§ **Task brief**: Your answer should be a single number, the count of lines in the material with the string "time".

§ **Dataset records**:
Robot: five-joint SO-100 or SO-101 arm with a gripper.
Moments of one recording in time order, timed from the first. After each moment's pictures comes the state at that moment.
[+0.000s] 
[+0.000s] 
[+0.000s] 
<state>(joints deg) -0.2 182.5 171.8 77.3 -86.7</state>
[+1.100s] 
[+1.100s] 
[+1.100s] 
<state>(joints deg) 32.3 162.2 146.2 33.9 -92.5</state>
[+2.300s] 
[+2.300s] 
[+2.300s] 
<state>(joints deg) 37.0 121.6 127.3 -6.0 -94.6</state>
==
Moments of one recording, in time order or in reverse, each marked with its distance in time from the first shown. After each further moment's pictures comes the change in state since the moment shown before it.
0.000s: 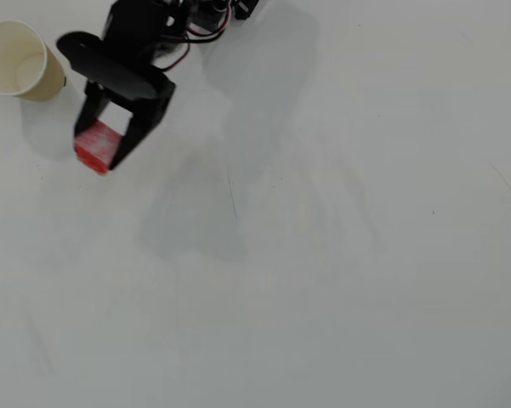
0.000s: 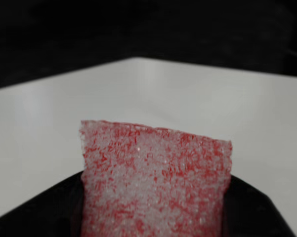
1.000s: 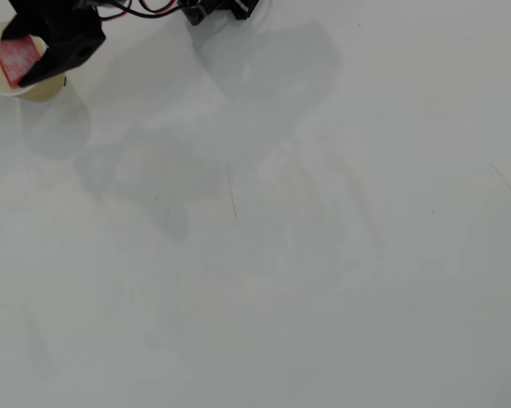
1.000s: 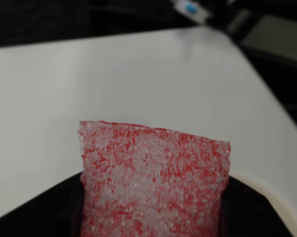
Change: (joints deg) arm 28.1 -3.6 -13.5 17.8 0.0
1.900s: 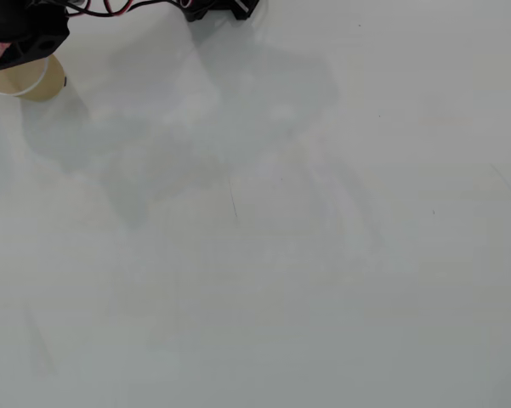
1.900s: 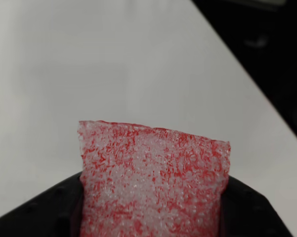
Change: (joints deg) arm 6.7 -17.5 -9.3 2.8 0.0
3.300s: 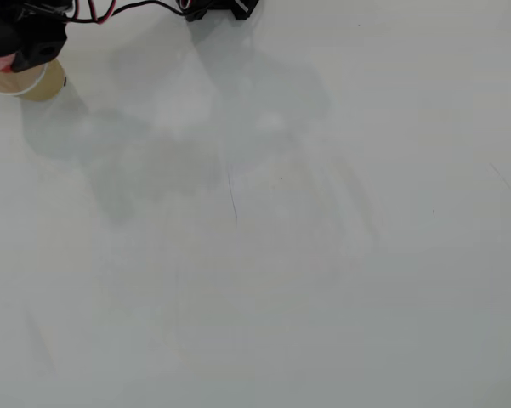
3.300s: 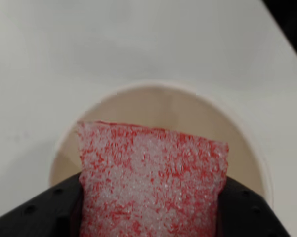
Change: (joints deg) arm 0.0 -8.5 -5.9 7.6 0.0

§ **Answer to the exercise**: 2